[Start of section]
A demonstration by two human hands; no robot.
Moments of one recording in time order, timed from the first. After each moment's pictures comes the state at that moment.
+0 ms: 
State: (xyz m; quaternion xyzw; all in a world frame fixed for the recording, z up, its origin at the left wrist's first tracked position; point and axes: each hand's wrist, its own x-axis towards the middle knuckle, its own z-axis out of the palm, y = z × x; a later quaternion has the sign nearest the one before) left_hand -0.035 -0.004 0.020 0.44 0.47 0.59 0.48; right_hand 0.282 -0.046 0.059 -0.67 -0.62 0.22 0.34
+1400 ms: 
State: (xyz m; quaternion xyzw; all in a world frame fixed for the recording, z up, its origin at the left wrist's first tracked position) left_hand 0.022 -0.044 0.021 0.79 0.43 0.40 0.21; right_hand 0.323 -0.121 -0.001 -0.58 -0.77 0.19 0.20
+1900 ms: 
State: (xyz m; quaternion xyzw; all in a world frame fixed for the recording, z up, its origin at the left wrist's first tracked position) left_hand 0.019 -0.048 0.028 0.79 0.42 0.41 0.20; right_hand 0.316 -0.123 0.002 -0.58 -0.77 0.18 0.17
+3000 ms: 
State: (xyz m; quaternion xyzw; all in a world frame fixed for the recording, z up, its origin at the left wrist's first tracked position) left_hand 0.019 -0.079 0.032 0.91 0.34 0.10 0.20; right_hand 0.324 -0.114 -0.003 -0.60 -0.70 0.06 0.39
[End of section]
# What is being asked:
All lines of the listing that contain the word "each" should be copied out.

# Response box:
Moments of one recording in time order, timed from the first. After each moment's pictures comes the state at that moment.
State: (xyz m; quaternion xyzw; all in a world frame fixed for the recording, z up, its origin at the left wrist's first tracked position; point and axes: each hand's wrist, its own x-axis towards the middle knuckle, its own z-axis out of the palm, y = z × x; a later quaternion has the sign nearest the one before) left_hand -0.035 -0.004 0.020 0.44 0.47 0.59 0.48; right_hand 0.282 -0.046 0.059 -0.67 -0.62 0.22 0.34

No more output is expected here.